Step-by-step explanation:
I will answer in English, below the answer you can see a translation in Catalan.
This can be translated to:
The sum of the squares of three consecutive and multiple natural numbers of 3 is equal to 450. Pose a quadratic equation and calculate the three numbers.
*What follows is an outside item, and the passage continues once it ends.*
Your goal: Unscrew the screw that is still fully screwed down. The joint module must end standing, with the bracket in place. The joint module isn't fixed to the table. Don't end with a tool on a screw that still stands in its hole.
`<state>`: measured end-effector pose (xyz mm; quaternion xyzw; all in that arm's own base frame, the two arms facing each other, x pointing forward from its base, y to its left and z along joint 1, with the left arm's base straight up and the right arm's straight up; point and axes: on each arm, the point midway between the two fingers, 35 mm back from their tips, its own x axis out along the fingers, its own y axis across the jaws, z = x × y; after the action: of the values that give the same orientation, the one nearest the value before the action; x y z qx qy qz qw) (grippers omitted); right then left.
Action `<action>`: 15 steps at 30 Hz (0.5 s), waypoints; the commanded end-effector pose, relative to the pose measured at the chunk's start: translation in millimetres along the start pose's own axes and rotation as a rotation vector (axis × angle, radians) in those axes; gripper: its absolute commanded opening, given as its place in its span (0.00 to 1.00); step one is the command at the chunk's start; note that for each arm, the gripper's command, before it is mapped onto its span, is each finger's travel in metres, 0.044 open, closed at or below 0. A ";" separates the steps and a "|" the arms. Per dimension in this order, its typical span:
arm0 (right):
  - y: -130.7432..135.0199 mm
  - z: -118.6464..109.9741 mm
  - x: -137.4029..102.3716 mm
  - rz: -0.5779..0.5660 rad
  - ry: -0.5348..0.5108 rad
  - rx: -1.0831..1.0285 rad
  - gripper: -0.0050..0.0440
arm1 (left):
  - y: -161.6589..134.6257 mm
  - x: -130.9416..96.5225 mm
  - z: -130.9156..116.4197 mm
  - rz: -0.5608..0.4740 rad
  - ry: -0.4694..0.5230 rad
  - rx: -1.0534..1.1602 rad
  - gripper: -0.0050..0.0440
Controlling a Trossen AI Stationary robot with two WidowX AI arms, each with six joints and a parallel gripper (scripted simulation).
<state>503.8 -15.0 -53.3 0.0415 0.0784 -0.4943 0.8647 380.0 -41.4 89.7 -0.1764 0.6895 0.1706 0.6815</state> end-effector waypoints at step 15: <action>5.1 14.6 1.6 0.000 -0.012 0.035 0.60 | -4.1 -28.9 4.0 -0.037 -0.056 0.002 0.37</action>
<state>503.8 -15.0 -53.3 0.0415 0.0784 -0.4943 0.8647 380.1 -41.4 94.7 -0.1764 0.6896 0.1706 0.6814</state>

First, a multiple of 3 can be written as:
3*n
The consecutive multiple of 3 is:
3*n + 3
The consecutive multiple of 3 is:
3*n + 3 + 3
Then the sum of their squares is:
(3*n)^2 + (3*n + 3)^2 + (3*n + 6)^2
And we know that this is equal to 450, then we need to solve the equation:
(3*n)^2 + (3*n + 3)^2 + (3*n + 6)^2 = 450
let's solve this:
9*n^2 + (9*n^2 + 2*(3*n)*3 + 9) + (9*n^2 + 2*(3*n)*6 + 36) = 450
27*n^2 + 54*n + 45 = 450
we can write this as:
27*n^2 + 54*n + 45 - 450 = 0
27*n^2 + 54*n - 405 = 0
The solutions of this equation are given by the Bhaskara's formula, and the solutions are:
[tex]n = \frac{-54 \pm \sqrt{54^2 -4*27*(-415)} }{2*27} = \frac{-54 \pm 216 }{54}[/tex]
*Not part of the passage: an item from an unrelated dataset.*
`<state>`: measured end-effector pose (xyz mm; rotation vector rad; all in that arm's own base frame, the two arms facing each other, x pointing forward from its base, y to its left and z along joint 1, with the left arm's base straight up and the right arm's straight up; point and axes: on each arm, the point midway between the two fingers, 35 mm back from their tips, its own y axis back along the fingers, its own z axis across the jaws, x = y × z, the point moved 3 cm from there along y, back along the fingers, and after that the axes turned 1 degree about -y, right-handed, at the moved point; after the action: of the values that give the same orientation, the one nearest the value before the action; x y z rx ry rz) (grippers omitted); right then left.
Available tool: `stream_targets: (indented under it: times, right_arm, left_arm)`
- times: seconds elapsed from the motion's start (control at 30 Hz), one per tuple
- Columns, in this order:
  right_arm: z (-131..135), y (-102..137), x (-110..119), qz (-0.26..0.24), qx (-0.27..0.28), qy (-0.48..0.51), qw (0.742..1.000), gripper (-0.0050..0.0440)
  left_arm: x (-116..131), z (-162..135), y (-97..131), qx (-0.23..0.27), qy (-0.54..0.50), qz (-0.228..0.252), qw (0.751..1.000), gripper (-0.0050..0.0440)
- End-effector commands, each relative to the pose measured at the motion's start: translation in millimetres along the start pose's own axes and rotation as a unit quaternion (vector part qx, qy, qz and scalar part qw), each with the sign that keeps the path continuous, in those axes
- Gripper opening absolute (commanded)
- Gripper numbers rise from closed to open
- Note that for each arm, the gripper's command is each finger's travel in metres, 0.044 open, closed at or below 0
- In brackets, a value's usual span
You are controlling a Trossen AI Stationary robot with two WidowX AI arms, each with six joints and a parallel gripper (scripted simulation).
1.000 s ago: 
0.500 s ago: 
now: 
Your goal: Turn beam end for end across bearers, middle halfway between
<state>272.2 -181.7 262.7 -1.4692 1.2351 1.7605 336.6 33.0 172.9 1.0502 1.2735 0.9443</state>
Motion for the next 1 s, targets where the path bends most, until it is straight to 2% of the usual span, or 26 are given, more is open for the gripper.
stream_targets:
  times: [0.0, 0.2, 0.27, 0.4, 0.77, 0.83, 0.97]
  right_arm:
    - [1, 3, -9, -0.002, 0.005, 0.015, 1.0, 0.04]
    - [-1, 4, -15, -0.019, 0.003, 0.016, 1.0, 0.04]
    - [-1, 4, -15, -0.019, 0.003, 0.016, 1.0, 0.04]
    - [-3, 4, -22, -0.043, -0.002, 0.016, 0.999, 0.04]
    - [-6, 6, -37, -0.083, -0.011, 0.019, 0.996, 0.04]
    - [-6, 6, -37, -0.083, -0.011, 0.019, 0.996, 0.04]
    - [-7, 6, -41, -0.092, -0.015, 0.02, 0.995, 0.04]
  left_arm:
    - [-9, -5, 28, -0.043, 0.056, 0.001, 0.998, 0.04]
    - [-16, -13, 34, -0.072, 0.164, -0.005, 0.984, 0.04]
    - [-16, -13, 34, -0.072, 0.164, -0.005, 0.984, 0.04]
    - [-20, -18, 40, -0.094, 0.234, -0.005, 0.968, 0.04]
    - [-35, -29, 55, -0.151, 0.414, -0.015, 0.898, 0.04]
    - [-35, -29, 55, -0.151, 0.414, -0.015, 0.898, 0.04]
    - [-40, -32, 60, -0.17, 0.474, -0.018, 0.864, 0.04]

we know that our numbers are naturals, then the numbers are positives, which means that we only care for the positive solution of n, which is:
n = (-54 + 216)/54 = 3
Then the 3 numbers are:
3*n = 3*3 = 9
(3*n + 3) = (3*3 + 3) = 12
(3*n + 6) = (3*3 + 6) = 15
In Catalan:
En primer lloc, es pot escriure un múltiple de 3 com:
3 * n
El múltiple consecutiu de 3 és:
3 * n + 3
El múltiple consecutiu de 3 és:
3 * n + 3 + 3
Llavors, la suma dels seus quadrats és:
(3 * n) ^ 2 + (3 * n + 3) ^ 2 + (3 * n + 6) ^ 2
I sabem que això és igual a 450, llavors hem de resoldre l’equació:
(3 * n) ^ 2 + (3 * n + 3) ^ 2 + (3 * n + 6) ^ 2 = 450
resolem això:
9 * n ^ 2 + (9 * n ^ 2 + 2 * (3 * n) * 3 + 9) + (9 * n ^ 2 + 2 * (3 * n) * 6 + 36) = 450
27 * n ^ 2 + 54 * n + 45 = 450
podem escriure això com:
27 * n ^ 2 + 54 * n + 45 - 450 = 0
27 * n ^ 2 + 54 * n - 405 = 0
Les solucions d’aquesta equació vénen donades per la fórmula de Bhaskara, i les solucions són:
[tex]n = \frac{-54 \pm \sqrt{54^2 -4*27*(-415)} }{2*27} = \frac{-54 \pm 216 }{54}[/tex]
sabem que els nostres nombres són naturals, aleshores els nombres són positius, cosa que significa que només ens importa la solució positiva de n, que és:
n = (-54 + 216) / 54 = 3
Llavors els 3 nombres són:
3 * n = 3 * 3 = 9
(3 * n + 3) = (3 * 3 + 3) = 12
(3 * n + 6) = (3 * 3 + 6) = 15
We hope you found this helpful. Feel free to come back anytime for more accurate answers and updated information. We appreciate your visit. Our platform is always here to offer accurate and reliable answers. Return anytime. Thank you for visiting Westonci.ca. Stay informed by coming back for more detailed answers.